◆ What is being asked: Each line of the listing below must be retyped as given.

----------

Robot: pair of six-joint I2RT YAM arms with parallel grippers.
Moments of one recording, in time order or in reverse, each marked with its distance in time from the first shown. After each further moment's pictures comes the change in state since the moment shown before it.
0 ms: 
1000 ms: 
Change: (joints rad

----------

◆ Answer to this problem:
Robot: pair of six-joint I2RT YAM arms with parallel grippers.
Moments of one recording, in time order or in reverse, each marked with its distance in time from the first shown. After each further moment's pictures comes the change in state since the moment shown before it.
0 ms: 
1000 ms: 
Change: (joints rad

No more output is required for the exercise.